On Software Development
The chronicle of an IT tragedy
Preamble: I’m working at Spreaker, an innovative startup about live streaming and podcasting based in Italy. Spreaker is widely deployed on the Amazon Cloud Computing infrastructure, we use different services, including EC2, S3, EBS.
Now, imagine an almost perfect summer sunday evening. Chillin’out with friends, drinking a cold beer, everything seems so good.
Wait, something starts vibrating… I’ve got mail! It will be an advertisment email from a website…. no, it’s Pingdom. And when Pingdom calls, it’s for telling you something you don’t want to know.
This is the rapid progress of the events:
- Notification from Pingdom: “Frontend is DOWN”
- Notification from Pingdom: “Api are DOWN”
- Notification from ServerDensity: “No data received”
WTF?
- The phone rings: “There are problems in EC2. I’m trying to understand what happened. I’ll call you back.”
- The phone rings again: “EC2 is fucked up. See you at the office, I’m already in the car”
The fact: a lightning strike ( in the cloud? :D ) hit the power transformers of an EC2 Availability Zone, the “eu-west-1b”, sparking an explosion and fire. Also part of the backup power plant was impacted by the hit, and parts of the AZ had loss power.
This is an extract from the Amazon EC2 documentation:
Amazon EC2 provides the ability to place instances in multiple locations. Amazon EC2 locations are composed of Regions and Availability Zones.

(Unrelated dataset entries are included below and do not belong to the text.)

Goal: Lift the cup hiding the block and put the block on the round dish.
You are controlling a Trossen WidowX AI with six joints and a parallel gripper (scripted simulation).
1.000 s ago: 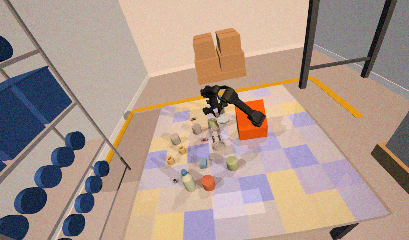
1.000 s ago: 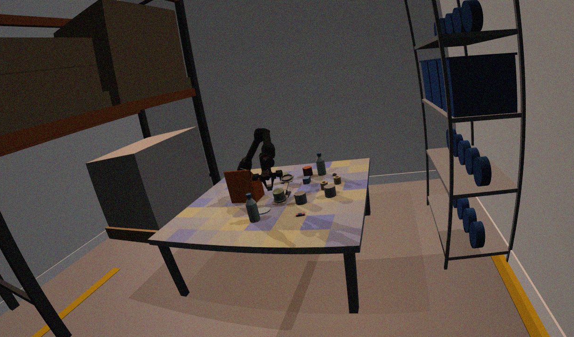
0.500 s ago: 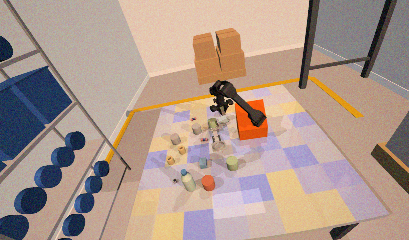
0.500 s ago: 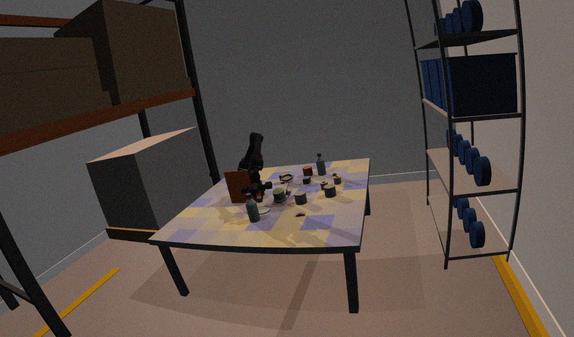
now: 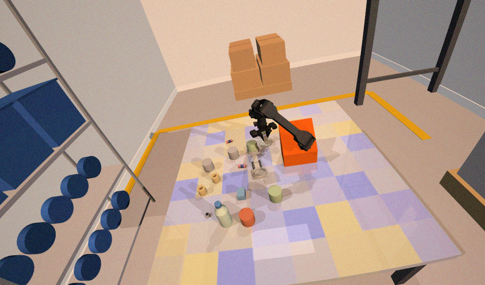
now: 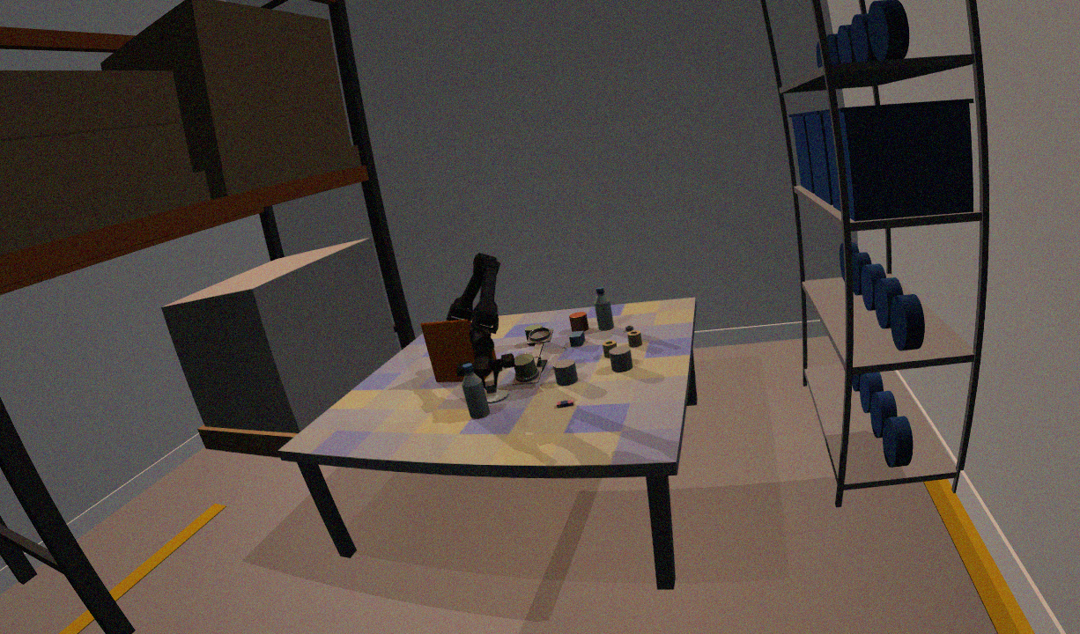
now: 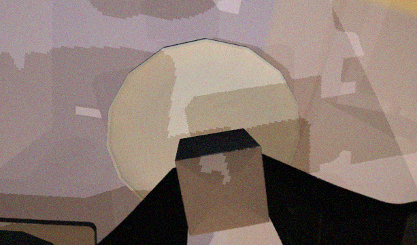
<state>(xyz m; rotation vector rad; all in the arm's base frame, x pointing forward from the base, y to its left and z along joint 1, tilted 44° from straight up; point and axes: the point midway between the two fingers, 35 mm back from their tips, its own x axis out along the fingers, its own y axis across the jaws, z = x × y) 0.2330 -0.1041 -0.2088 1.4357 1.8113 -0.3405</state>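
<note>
Right now my gripper tip is 3 cm above the round dish. Round my gripper tip: balance (7 cm ahead, 23 cm to the left, 1 cm above); red cylinder (9 cm ahead, 60 cm to the left, 1 cm above).
</note>
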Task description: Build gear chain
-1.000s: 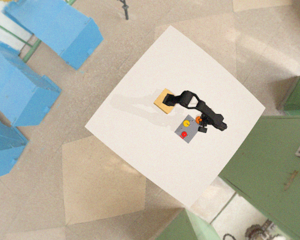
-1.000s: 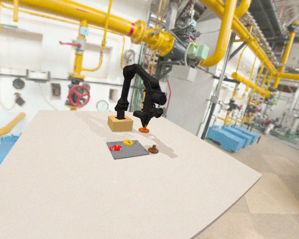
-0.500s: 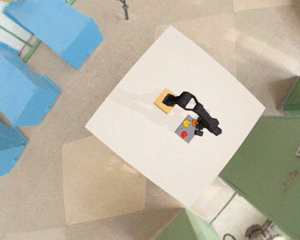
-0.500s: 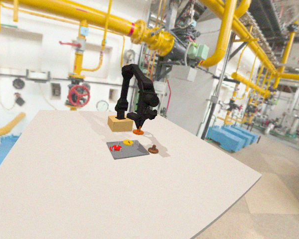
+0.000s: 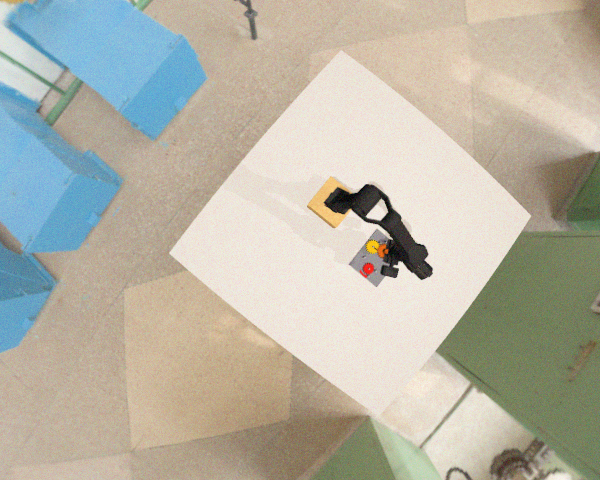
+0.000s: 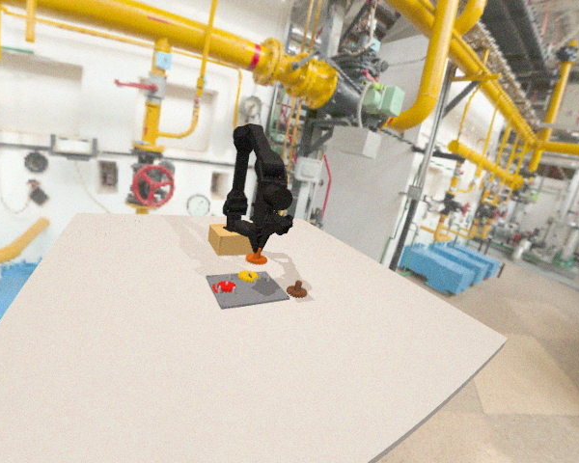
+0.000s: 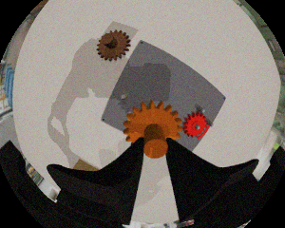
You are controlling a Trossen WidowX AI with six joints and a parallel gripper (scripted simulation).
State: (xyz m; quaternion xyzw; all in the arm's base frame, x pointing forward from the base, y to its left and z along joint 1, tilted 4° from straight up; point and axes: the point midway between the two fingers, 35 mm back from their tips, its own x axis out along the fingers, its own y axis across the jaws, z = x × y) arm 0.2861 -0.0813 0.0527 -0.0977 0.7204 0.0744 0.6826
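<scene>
Now: gripper tip 10 cm above the red gear and 9 cm to the left of it. Round my gripper tip: orange gear: 1 cm below; yellow gear: 10 cm below, 3 cm behind; grey board: 10 cm below, 3 cm to the right, 1 cm ahead.
</scene>
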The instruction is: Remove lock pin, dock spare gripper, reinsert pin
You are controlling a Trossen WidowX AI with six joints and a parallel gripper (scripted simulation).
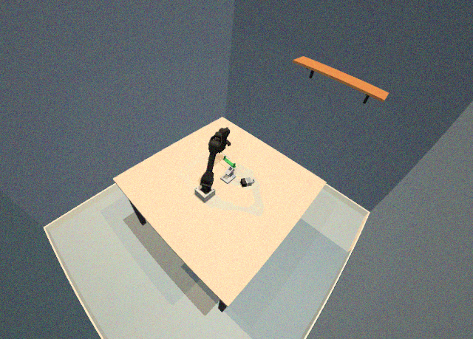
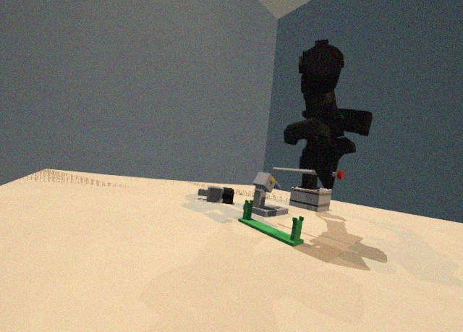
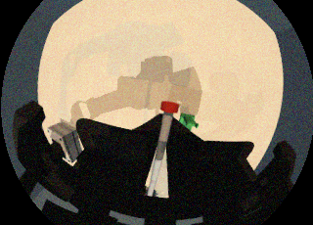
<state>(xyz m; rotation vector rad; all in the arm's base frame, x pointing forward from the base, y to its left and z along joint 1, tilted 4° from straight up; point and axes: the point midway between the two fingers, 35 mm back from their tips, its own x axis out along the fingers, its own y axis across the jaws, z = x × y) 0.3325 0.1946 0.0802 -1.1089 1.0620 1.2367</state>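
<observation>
The green cradle lies 8 cm to the right of my gripper tip, 7 cm below it and 5 cm ahead of it. Round my gripper tip: spare gripper: 35 cm to the right, 7 cm below, 1 cm behind; then grey mount: 19 cm to the right, 7 cm behind, 4 cm below.
</observation>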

Availability Zones are distinct locations that are engineered to be insulated from failures in other Availability Zones and provide inexpensive, low latency network connectivity to other Availability Zones in the same Region. By launching instances in separate Availability Zones, you can protect your applications from failure of a single location. Regions consist of one or more Availability Zones, are geographically dispersed, and will be in separate geographic areas or countries.

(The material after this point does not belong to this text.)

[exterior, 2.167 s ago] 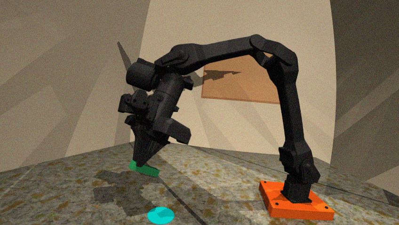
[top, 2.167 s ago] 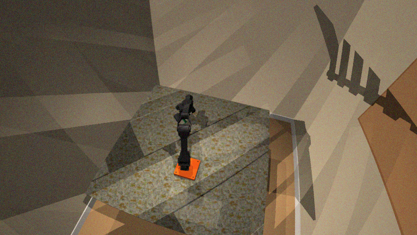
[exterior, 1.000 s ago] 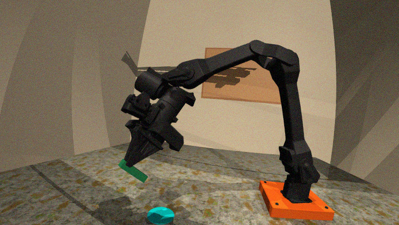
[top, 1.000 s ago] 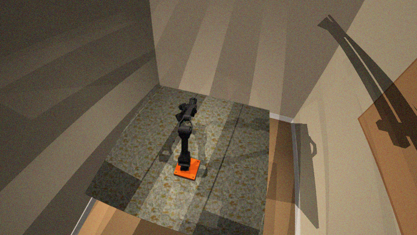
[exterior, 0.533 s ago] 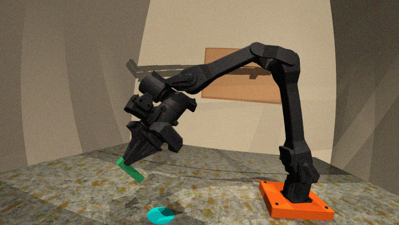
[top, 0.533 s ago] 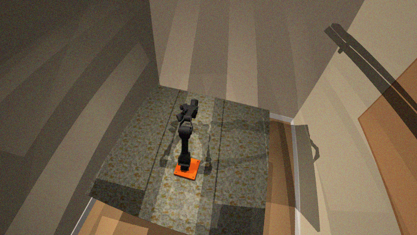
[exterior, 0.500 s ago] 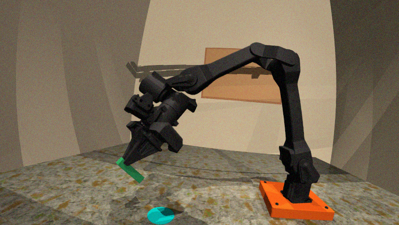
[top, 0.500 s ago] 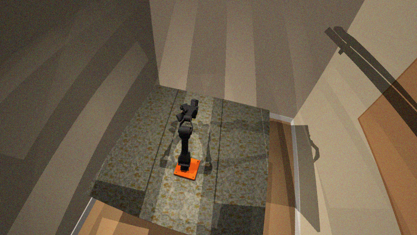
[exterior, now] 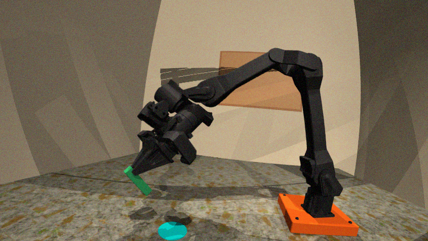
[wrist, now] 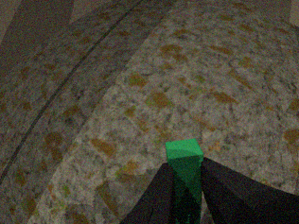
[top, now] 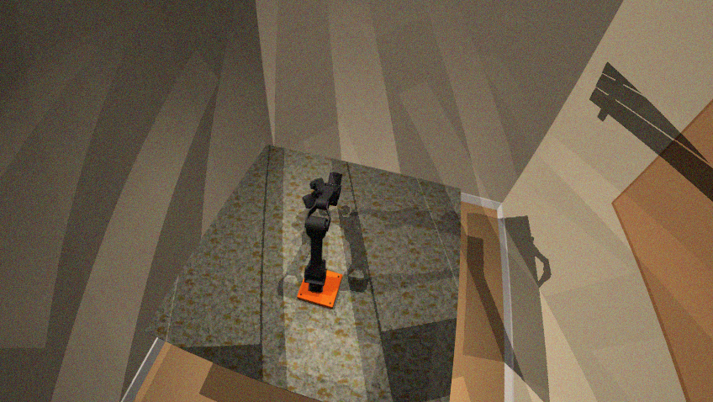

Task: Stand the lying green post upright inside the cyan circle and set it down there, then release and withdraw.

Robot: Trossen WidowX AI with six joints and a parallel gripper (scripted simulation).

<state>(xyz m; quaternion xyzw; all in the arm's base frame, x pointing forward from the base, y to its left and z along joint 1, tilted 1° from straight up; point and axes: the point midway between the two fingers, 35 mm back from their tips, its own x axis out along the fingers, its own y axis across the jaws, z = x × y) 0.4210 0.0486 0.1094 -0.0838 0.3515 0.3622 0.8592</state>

Unfortunately, our instances were all in the same AZ, the “eu-west-1b”, so we started the “disaster recovery” procedure. All the procedure took about 2 hours for coming back online with the core service, and another two hours to restore all the features. We restored the database from EBS snapshots, moved all instances and services outside of the impaired AZ and slowly the situation becomes normal.

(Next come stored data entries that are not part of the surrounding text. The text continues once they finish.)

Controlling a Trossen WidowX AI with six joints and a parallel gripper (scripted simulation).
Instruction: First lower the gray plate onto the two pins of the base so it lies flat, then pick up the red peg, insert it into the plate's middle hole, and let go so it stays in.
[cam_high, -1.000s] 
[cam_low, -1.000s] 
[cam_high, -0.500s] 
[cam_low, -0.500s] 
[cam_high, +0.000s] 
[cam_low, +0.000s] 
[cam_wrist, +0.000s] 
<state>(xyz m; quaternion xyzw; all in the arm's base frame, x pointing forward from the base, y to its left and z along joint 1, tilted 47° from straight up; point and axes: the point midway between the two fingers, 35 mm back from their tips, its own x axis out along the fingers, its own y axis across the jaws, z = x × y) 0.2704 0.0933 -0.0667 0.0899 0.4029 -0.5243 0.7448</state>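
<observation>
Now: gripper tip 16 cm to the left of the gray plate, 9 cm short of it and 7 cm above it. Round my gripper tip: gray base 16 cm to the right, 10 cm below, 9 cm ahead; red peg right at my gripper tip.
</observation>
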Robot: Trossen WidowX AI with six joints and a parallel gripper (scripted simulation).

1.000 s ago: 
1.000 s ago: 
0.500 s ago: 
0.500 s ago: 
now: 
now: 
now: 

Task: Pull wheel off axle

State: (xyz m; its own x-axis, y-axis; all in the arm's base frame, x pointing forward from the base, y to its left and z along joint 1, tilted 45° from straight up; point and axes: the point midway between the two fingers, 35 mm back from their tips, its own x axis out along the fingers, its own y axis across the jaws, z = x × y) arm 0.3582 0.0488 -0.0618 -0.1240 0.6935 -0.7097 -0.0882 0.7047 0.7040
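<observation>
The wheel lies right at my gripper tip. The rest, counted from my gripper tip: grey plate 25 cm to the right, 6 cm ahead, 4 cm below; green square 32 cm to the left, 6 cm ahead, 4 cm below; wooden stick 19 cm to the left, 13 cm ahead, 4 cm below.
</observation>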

What we have learned from this disaster:
- Act like a paranoic for all of your backups and service redundancy
- Implement a multi-AZ AND multi-Region architecture
In concrete this is what have done in these days after the tragedy:
- Cross-AZ and Cross-Region database warm standby replication
- Cross-Region AMI storage
- Cross-Region backups on S3
- Cross-AZ load balancing with Elastic load balancer
- Streaming servers on multiple AZ balanced by our API
- Skynet ( our autoscaling software ) has been modified to autoscale instances on multiple AZ, based on the available zones reported by the Amazon API
It has been a stressful but challenging week, isnt’it?